# 1972 BSA 10 Speed



## wrongway (Jan 17, 2020)

I bought this off ebay recently. It's probably nothing extremely rare. I thought it was interesting. It's very much like a 1964 Raleigh Sports I've seen floating around the internet. This bike intrigues me. It has nearly, if not exactly, the same dimensions as a Raleigh Sports 3 speed bike. The top tube says 'Made In England'. The pedals have Sir Walter Raleigh on them, but on the other side say Made In Germany. The wheels are Sturmey Archer. The serial number is on top of the top tube near the seat post. If you look close the workmanship maybe isn't top notch. Any thoughts? Why don't these appear in catalogs? The Serial Number is: 526558


----------



## bulldog1935 (Jan 18, 2020)

trick find - thanks for posting. 
Definitely compares to the Raleigh GP of the same era, and may be the same bike with different badge.


----------



## juvela (Jan 20, 2020)

-----

Frame pretty much the same as the Raleigh Record and Sprite models of the same time.

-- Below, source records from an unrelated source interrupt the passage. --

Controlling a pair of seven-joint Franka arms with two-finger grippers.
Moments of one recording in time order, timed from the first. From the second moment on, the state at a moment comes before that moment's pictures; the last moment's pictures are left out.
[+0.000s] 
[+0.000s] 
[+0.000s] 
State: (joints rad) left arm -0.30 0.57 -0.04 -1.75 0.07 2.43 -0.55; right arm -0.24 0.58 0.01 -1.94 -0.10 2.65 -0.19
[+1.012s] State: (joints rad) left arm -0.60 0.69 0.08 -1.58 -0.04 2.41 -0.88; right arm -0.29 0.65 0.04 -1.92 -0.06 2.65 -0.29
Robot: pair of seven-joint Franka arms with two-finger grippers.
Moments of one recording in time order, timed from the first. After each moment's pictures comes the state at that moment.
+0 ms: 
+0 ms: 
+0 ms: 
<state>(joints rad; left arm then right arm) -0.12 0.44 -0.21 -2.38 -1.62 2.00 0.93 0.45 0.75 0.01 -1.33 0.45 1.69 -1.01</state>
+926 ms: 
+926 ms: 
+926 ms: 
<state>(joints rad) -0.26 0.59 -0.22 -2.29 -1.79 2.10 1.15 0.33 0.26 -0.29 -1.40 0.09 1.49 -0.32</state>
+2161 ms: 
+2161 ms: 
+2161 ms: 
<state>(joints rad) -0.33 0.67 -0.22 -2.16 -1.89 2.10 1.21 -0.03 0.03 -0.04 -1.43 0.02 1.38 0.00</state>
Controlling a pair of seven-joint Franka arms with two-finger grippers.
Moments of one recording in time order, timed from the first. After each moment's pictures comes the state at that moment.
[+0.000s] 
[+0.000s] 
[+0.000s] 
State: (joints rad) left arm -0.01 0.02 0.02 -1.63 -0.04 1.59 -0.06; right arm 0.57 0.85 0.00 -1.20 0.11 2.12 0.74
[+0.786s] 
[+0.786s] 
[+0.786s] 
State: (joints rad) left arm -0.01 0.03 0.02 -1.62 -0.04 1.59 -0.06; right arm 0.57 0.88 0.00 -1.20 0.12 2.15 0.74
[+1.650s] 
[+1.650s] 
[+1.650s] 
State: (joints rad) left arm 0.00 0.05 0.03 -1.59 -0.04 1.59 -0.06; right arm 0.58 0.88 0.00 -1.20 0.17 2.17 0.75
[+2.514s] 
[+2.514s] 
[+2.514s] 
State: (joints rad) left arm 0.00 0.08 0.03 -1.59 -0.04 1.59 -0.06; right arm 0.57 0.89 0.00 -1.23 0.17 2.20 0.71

The one prominent difference is the absence of the tubular Raleigh fork crown.

Steerer and headset will be 26 thread.

Shell 71mm width and 26 thread.

A second thread on the machine has been begun over at BF -









						1972 BSA 10 Speed - Bike Forums
					

Classic & Vintage - 1972 BSA 10 Speed - I just got this bike and it is quite intriguing....at least to me. I've seen another one or two Raleigh versions out there. The frame is almost exactly like a 3 speed sports frame. Not road bike geometry. The pedals have Sir Walter Raleigh on them, but...



					www.bikeforums.net
				




Thanks very much for sharing this interesting find!  


-----


----------



## sykerocker (Jan 23, 2020)

I've never seen one of those with the BSA logo before this, but back during the Bike Boom we'd periodically get identical Triumph branded 10-speeds.  Back in 1972, they sold for $90.00 whereas a Raleigh Record went for $100.00 and a Raleigh Grand Prix was $125.00.

We were never sure why we were getting them.  As it was the Bike Boom, anything Raleigh (the dealership was Schwinn/Raleigh/Columbia/Astra/Roger Riviere and later Japanese Concord - that's how desperate we were for bikes) was pre-sold six weeks before we'd get the bike and Merle Adams (the owner) would get pissed if we got one of those instead of a Record.  No real matter, it'd sell immediately, but the Record we could sell ahead of time while we had to wait for the Triumph to actually arrive.  And no, it wouldn't be an extra bike. We'd be short one Record.

Yes, that's a Sports stem, where the Record would have a Pivo alloy or equivalent, as was expected on a cheap 10-speed.

Merle always called those the "B" line bikes, a cheaper version of the Raleigh.  Regular steel frame, not 2030, cheaper rims, seat, but most everything else was Sports level.  About the same level of kit as an AMF Hercules.  They were uncommon in 10-speeds but rather common in the 3-speed line, as a '72 Raleigh Sports cost $100.00, the Triumph (blue) and Dunelt (red) 3-speeds cost $85.00, and a Japanese copy with Shimano hub (I believe it was a Kent) cost $60.00.

I was always under the impression that the BSA marque disappeared somewhere in the mid-60's.  I've seen one or two around, usually owned by a BSA motorcycle collector.


----------



## sykerocker (Jan 23, 2020)

bulldog1935 said:


> trick find - thanks for posting.
> Definitely compares to the Raleigh GP of the same era, and may be the same bike with different badge.




Grand Prix was a higher level bike.  Simplex, not Huret Allvit; Normandy alloy hubs with quick releases (unless you got one of the odd Dutch built ones that had steel flip/flop hubs with acorn nuts - seemingly a regional thing), Weinmann center pulls.  Other specs the same as the Record.  Cost 20% more.


----------



## bulldog1935 (Jan 23, 2020)

That's true, Raleigh Record had the Allvit and also nutted hubs.
However, the grade of the frame was the same.


----------